■ **WHAT THE TASK REQUIRES**
Your copy must hold all of the data below, unchanged and without images.

※ ※ ※

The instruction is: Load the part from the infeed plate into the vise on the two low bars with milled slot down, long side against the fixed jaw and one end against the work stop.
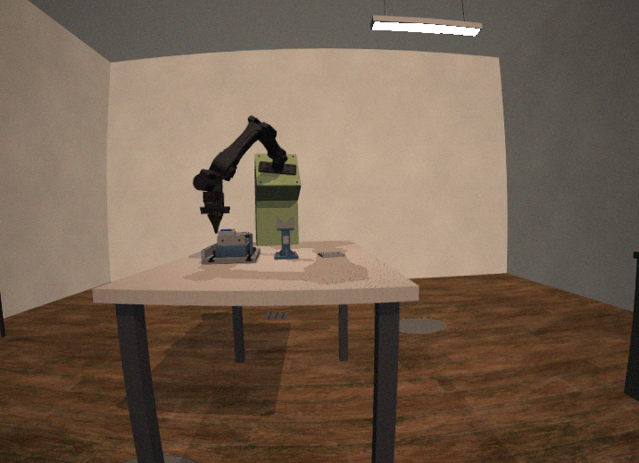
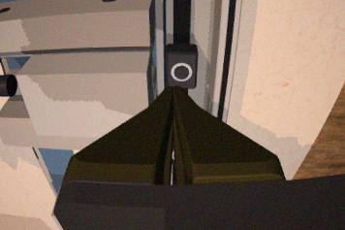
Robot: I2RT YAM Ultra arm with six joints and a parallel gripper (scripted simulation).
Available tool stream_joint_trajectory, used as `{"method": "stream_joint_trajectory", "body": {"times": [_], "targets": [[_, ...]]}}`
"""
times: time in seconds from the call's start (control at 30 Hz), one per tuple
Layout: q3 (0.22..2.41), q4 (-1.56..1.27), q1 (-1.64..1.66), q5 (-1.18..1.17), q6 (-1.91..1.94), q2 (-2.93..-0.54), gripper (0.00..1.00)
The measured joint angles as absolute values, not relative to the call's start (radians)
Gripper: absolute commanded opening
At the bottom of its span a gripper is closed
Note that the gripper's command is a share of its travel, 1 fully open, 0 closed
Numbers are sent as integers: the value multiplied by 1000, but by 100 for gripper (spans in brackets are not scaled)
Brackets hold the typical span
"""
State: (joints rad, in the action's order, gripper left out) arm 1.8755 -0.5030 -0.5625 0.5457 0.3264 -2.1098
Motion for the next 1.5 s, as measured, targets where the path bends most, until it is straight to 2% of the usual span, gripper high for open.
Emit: {"method": "stream_joint_trajectory", "body": {"times": [1.5], "targets": [[1839, -486, -546, 531, 314, -2084, 0]]}}
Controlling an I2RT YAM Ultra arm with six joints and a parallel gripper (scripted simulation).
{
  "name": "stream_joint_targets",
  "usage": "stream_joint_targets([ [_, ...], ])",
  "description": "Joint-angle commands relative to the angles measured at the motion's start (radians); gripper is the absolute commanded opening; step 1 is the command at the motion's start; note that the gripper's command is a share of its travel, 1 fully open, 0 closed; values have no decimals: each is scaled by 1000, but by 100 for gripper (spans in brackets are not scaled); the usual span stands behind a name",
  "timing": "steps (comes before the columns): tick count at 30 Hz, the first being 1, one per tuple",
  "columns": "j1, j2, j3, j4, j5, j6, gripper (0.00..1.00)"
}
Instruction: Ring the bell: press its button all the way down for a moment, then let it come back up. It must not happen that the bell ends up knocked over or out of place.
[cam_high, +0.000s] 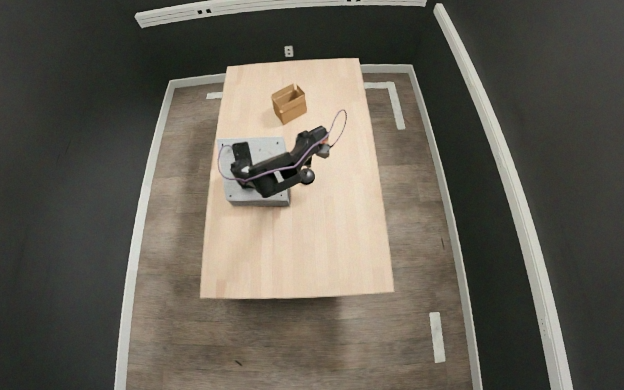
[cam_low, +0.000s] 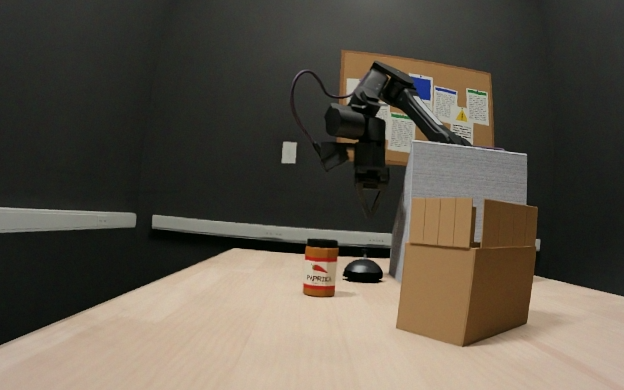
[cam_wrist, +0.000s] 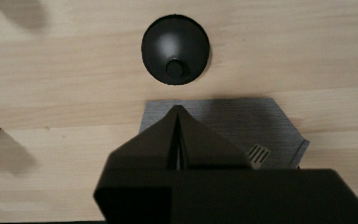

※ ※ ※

■ **SOLUTION TO THIS PROBLEM**
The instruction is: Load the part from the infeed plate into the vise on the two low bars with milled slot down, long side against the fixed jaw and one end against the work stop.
Robot: I2RT YAM Ultra arm with six joints and a parallel gripper (scripted simulation).
Available tool stream_joint_trajectory, used as `{"method": "stream_joint_trajectory", "body": {"times": [_], "targets": [[_, ...]]}}`
"""
times: time in seconds from the call's start (control at 30 Hz), one per tuple
Layout: q3 (0.22..2.41), q4 (-1.56..1.27), q1 (-1.64..1.66), q5 (-1.18..1.17), q6 (-1.91..1.94), q2 (-2.93..-0.54), gripper (0.00..1.00)
The measured joint angles as absolute values, not relative to the call's start (radians)
Gripper: absolute commanded opening
At the bottom of its span a gripper is closed
Note that the gripper's command is a share of its travel, 1 fully open, 0 closed
Numbers are sent as integers: the value multiplied by 1000, but by 100 for gripper (spans in brackets are not scaled)
Brackets hold the typical span
"""
State: (joints rad, in the action's order, gripper left out) arm 1.8755 -0.5030 -0.5625 0.5457 0.3264 -2.1098
Motion for the next 1.5 s, as measured, targets where the path bends most, until it is straight to 2% of the usual span, gripper high for open.
Emit: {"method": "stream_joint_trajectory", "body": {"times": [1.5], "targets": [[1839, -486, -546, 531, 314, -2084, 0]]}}
Controlling an I2RT YAM Ultra arm with six joints and a parallel gripper (scripted simulation).
{
  "name": "stream_joint_targets",
  "usage": "stream_joint_targets([ [_, ...], ])",
  "description": "Joint-angle commands relative to the angles measured at the motion's start (radians); gripper is the absolute commanded opening; step 1 is the command at the motion's start; note that the gripper's command is a share of its travel, 1 fully open, 0 closed; values have no decimals: each is scaled by 1000, but by 100 for gripper (spans in brackets are not scaled); the usual span stands behind a name",
  "timing": "steps (comes before the columns): tick count at 30 Hz, the first being 1, one per tuple",
  "columns": "j1, j2, j3, j4, j5, j6, gripper (0.00..1.00)"
}
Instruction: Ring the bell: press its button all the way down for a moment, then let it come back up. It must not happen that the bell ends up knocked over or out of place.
[cam_high, +0.000s] 
[cam_low, +0.000s] 
[cam_wrist, +0.000s] 

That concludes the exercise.